# How does your membership in Proffesional Code Orginazations benifit your Jurisdiction



## Little_Guy (Apr 15, 2011)

What a mouth full, but we have all been there. Justify not only to the bean counters but the politicians why you go to those code development meetings. What benefit to your jurisdiction can be shown? The committee's you sit on regarding those different issues that confront you in the application of your job, can we be sure that the cost to send you to those Meetings are worth it? You benefit professionally by being in a network of Peers, but do we as your employer?

Has anyone written a white paper or a dissertation to their Council, Managers or Commissioners  about why or how your job or the organizations you belong to is a benefit to your jurisdiction?


----------



## fatboy (Apr 15, 2011)

"Has anyone written a white paper or a dissertation to their Council, Managers or Commissioners about why or how your job or the organizations you belong to is a benefit to your jurisdiction?"

Nope, how fortunate for me, my supervisor does see the value of these relationships, and supports them, without a bunch of tap dancing to justify them. She understands that the added amount of focus on the codes because of my affiliations, can, and should, enhance our overall efficiency in enforcing the codes.


----------



## Yankee (Apr 15, 2011)

It is invaluable to me in justifying my code enforcement actions by showing that I am within the mainstream/middle ground, of the code enforcement fabric of the surrounding region (when the **** hits the fan). So that makes it easy for my superior to back me up in front of the politicos.


----------



## NH09 (Apr 18, 2011)

Same here, my boss understands the value of belonging to regional/state organizations and encourages us to attend meetings. As Yankee said, it's good to be able to reference other inspectors decisions when I'm making a tough call.


----------



## FM William Burns (Apr 18, 2011)

Similar to others.  Jurisdiction and state require me being "certified" as inspector and investigator to perform my duties.  Being active on the state's professional boards saves the jurisdiction thousands annually in the training budget for classes, travel and lodging serving on the board and (formerly national committees) they possibly view this as the payback since my time being paid by the jurisdiction is classified as "training".  They can use these saved funds for other personnel.

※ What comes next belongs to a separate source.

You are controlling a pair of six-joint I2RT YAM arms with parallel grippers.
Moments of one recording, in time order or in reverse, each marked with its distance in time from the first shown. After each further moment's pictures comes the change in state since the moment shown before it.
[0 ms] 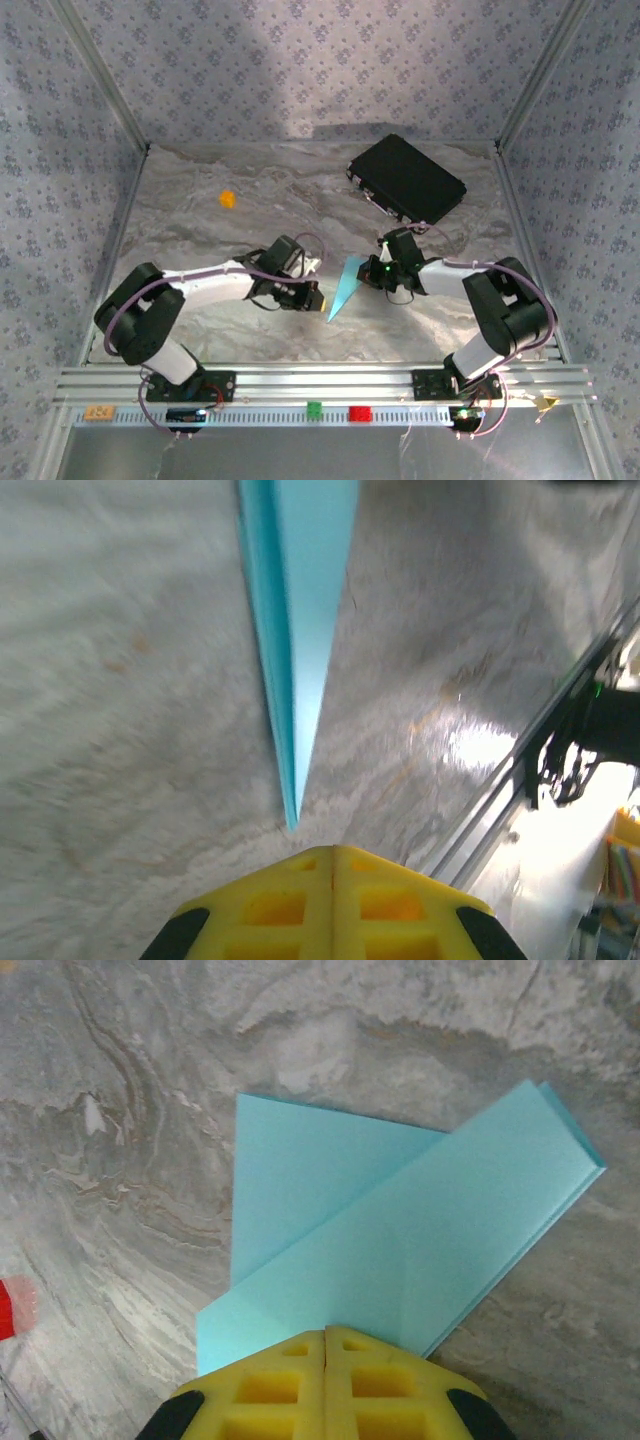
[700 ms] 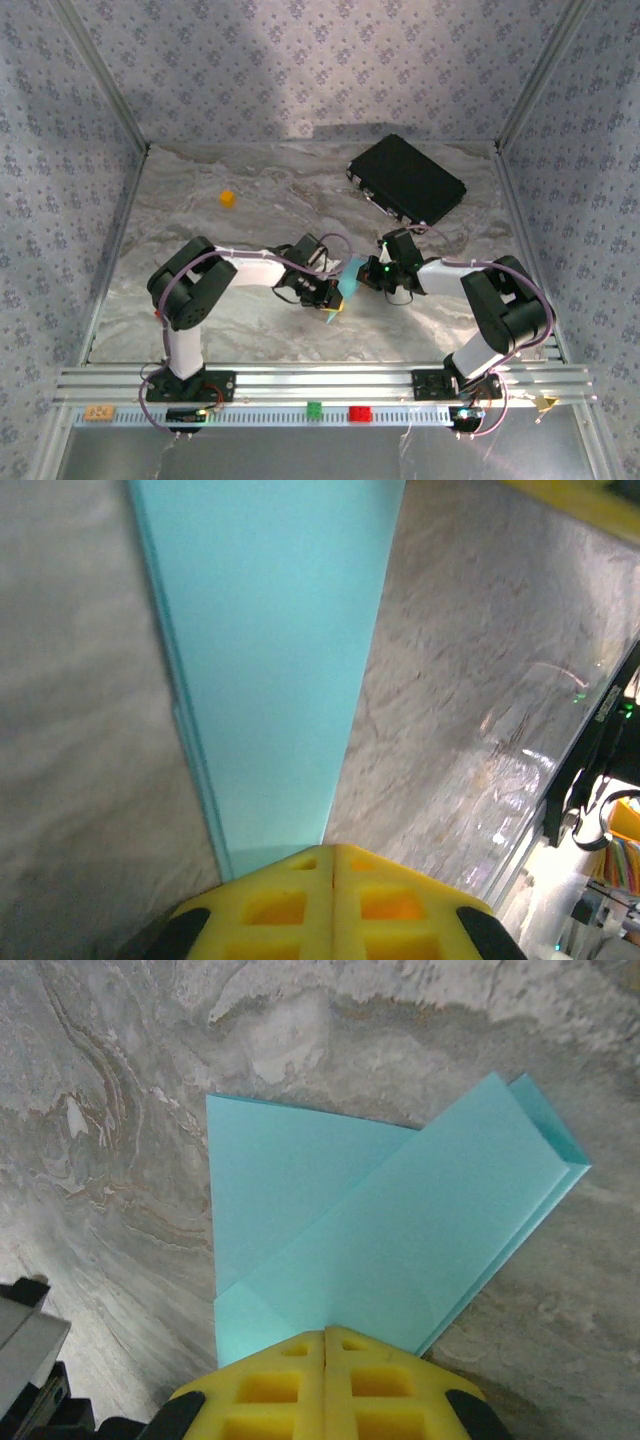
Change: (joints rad) left arm -0.058 0.314 0.167 0.042 0.082 0.035; right arm 0.002 0.029 0.003 -0.006 0.003 0.031
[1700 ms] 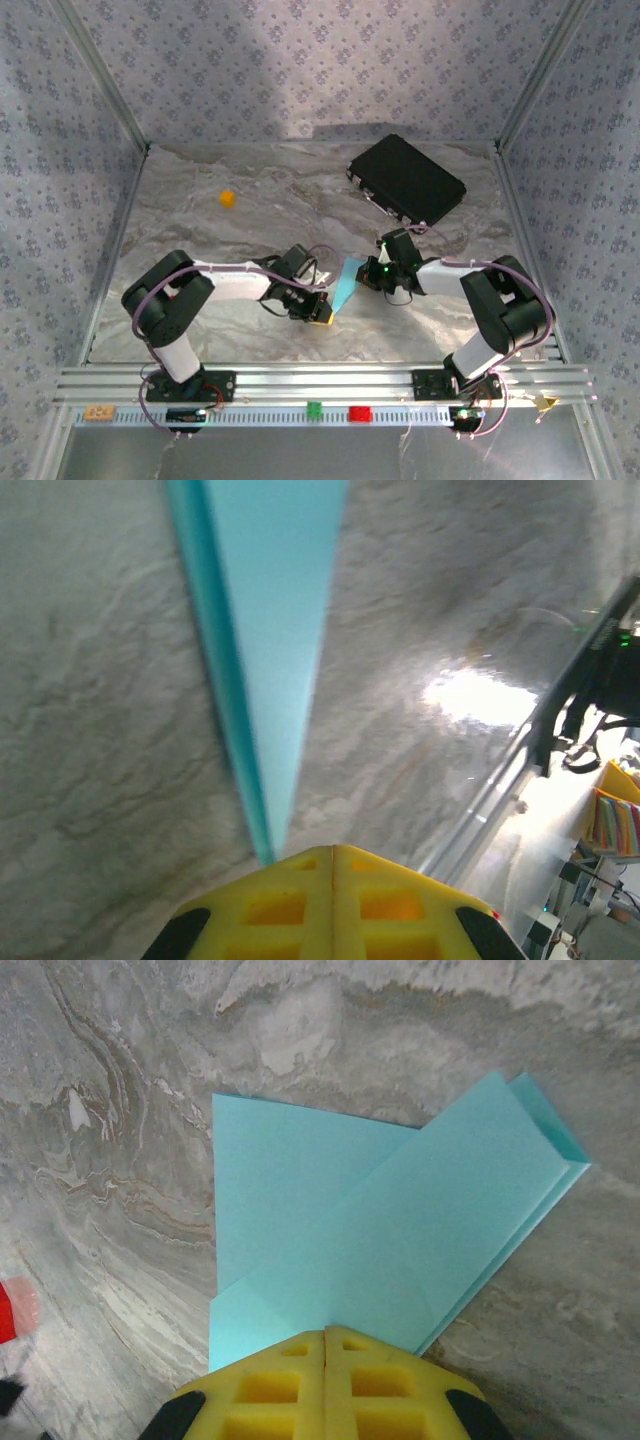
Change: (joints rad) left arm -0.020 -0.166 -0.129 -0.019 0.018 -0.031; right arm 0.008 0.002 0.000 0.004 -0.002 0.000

Having to maintain the CEU's for certification; I have to attend classes annually.  I also have to testify as an expert on matters and this could not be done unless I maintained the continuing education.


----------



## jpranch (Apr 18, 2011)

Oh my. If I could only tell what is on my plate. This to will be reveled in it's own good time. It is well to be "in tune" with whats going on in the national and international scene. There is a real benefit to be realized by any jurisdiction here.


----------



## FM William Burns (Apr 19, 2011)

Sorry JP....the cat's out of the bag:

JP will become the next President of ICC ........jsut kidding


----------



## fatboy (Apr 19, 2011)

Funny stuff FMWB.........


----------



## RJJ (Apr 19, 2011)

He has my three votes!


----------



## fatboy (Apr 19, 2011)

Vote early, vote often.........


----------



## Alias (Apr 19, 2011)

NH09 said:
			
		

> Same here, my boss understands the value of belonging to regional/state organizations and encourages us to attend meetings. As Yankee said, it's good to be able to reference other inspectors decisions when I'm making a tough call.


Similar but I have no local meetings to attend.  Closest chapter is two and a half hours away, most training at least a six hour drive.

I really do appreciate the webinars, makes it easier to get training.


----------



## Alias (Apr 19, 2011)

fatboy said:
			
		

> Vote early, vote often.........


      :lol: :lol: :lol:  <---  My three votes


----------



## peach (Apr 26, 2011)

All professional affiliations benefit the jurisdiction (or company); there is credibility in saying we are a member of ICC and the upcoming code development hearings will be discussing (enter your hot button here.. RFS, maybe).

Even if you only have one vote.. getting up to testify speaks volumes (and it's tough... my spouse watched me on the webcast from Orlando.. I was able to put a coherent argument together there).

Testimony of only one person (if it's well crafted and presented) can sway the entire committee in it's recommendation.  The majority of committee recommendations are passed.. do the math.


----------



## TJacobs (Apr 27, 2011)

I echo what my esteemed colleagues have stated.

Not only does jp have my 3 votes, I'll bet I can get the votes of some deceased Chicagoans...


----------